LEARN HOW TO CLEAN DATA WITH PYTHON

Sharing is caring!

Regular Expressions or RegEx 

A Regular Expression or RegEx is a sequence of characters that creates a search pattern. They are used for analyzing the text files for a specific pattern, validating test results, and finding keywords in webpages or emails. 

RegEx Ranges 

RegEx ranges are used to specify a range of characters that can be matched. Some of the common regular expression ranges are:  

  • [0-9]: match any digit 
  • [A-Z]: match any uppercase letter 
  • [a-z]: match any lowercase letter 
  • [A-Za-z]: match any lowercase or uppercase letter 

Wildcards  

Wildcards in RegEx are denoted with the period.  It can match any single character (symbol, letter, number, or whitespace) in a piece of text.  

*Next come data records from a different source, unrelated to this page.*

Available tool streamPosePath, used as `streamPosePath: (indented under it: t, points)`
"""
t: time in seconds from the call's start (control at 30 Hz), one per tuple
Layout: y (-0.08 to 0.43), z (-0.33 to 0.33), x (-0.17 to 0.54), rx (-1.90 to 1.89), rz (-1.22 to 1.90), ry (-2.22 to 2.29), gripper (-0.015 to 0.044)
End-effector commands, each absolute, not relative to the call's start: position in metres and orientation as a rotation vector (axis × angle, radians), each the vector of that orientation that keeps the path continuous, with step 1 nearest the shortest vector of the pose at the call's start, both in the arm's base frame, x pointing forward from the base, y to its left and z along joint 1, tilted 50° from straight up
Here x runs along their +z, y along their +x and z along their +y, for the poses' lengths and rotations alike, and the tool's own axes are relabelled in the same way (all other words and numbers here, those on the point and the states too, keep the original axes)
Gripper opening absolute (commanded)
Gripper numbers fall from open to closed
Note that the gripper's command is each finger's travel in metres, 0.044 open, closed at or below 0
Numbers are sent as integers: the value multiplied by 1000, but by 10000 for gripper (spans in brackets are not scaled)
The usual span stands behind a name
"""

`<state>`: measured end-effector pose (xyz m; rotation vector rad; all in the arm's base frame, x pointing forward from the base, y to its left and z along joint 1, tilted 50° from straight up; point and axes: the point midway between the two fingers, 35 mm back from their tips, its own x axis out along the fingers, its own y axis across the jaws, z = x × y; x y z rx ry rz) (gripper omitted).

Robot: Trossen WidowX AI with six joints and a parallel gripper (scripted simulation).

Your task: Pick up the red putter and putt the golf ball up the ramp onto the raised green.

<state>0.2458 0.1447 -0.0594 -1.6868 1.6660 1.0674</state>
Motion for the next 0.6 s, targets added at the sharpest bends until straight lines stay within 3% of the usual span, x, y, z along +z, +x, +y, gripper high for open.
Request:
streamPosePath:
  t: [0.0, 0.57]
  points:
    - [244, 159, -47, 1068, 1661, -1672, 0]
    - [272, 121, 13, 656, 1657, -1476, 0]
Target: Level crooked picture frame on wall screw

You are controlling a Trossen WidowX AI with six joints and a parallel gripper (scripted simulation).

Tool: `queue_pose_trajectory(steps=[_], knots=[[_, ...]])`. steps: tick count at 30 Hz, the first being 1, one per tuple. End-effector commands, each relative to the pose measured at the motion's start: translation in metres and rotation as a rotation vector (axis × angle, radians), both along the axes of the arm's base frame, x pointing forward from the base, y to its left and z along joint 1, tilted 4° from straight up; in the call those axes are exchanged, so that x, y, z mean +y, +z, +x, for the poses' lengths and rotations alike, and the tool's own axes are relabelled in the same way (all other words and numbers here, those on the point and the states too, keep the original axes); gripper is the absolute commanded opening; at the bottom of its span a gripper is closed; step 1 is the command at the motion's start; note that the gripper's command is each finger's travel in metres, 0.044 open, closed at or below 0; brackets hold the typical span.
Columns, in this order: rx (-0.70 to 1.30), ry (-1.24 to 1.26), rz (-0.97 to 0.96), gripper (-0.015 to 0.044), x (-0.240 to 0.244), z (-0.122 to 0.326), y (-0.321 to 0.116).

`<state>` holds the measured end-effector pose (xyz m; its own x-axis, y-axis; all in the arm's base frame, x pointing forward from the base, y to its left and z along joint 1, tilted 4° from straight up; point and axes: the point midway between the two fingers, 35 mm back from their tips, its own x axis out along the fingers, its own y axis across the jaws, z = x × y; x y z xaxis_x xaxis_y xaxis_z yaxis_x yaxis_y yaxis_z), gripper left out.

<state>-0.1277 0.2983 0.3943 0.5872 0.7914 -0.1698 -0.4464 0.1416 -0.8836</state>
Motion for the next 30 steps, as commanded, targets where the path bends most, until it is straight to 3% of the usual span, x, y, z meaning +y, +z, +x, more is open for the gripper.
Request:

An example of this would be the regular expression ……… It will match the text marsupial, orangutan, or any other 9-character text. 

Shorthand Character  

Shorthand character classes can help in simplifying the writing of regular expressions. For example, 

  • \w indicates the regex range [A-Za-z0-9_] 
  • \d indicates [0-9] 
  • \W indicates [^A-Za-z0-9_] matching any character not included by \w 
  • \D indicates [^0-9] matching any character not included by \d 

Kleene Star & Kleene Plus  

In Regular expressions, the Kleene star (*) represents that the preceding character can occur 0 or more times. An example for this would be meo*w. It will match mew, meow, meooow, and meoooooooooooow 

The Kleene plus (+) represents that the preceding character can occur 1 or more times. For example, meo+w will match meooow, meoooooooooooow, and meow but not mew. 

Grouping  

Grouping in RegEx is achieved by open (and close parenthesis).  

For example, the RegEx I love (baboons|gorillas) will match the text I love baboons and I love gorillas, as the grouping restricts the reach of the | to the text within the parentheses. 

Optional Quantifiers  

Optional quantifiers are represented by a question mark? in regular expressions. The question mark implies that a character can appear either 0 or 1 time.  

For example, the regular expression humou?r will match the texts humour and humor. 

Character Sets  

Character sets in regular expressions are represented by a pair of brackets []. It will match any characters contained within the brackets. 

An example of this would be the regular expression con[sc]en[sc]us. It will match any of these texts: consencus, concencus, consensus, consensus. 

Literals  

The literals in regular expressions are the simplest characters. It will be matched with the exact text of the literals. 

An example of this would be the regex monkey. The regex monkey will match the text monkey. However, it will also match monkey in the text “The monkeys like to eat apples”. 

Fixed Quantifiers  

Fixed quantifiers are represented by curly braces {}. It includes either the exact quantity or the quantity range of characters to be matched.  

An example of this would be the regular expression roa{3}r . It will match the text roaaar. However, the regular expression roa{3,6}r, will match  roaaaaaar, roaaaar,roaaar, roaaaaar. 

Alternation  

Alternation in regular expressions is specified by the pipe symbol |. It can help in the matching of either of two subexpressions. 

An example of this would be the regex baboons|gorillas. It will match the text baboons and gorillas. 

Anchors  

Anchors (hat ^ and dollar sign $) in regular expressions will match the text at the start and the end of a string.  

For example, the regex ^Monkeys: my mortal friend$ will match the text Monkeys: my mortal friend. However, it will not match the text Spider Monkeys: my mortal friend or Monkeys: my mortal friend in the wild. The ^ ensures that the matched text starts with Monkeys, and the $ ensures the matched text ends with friend.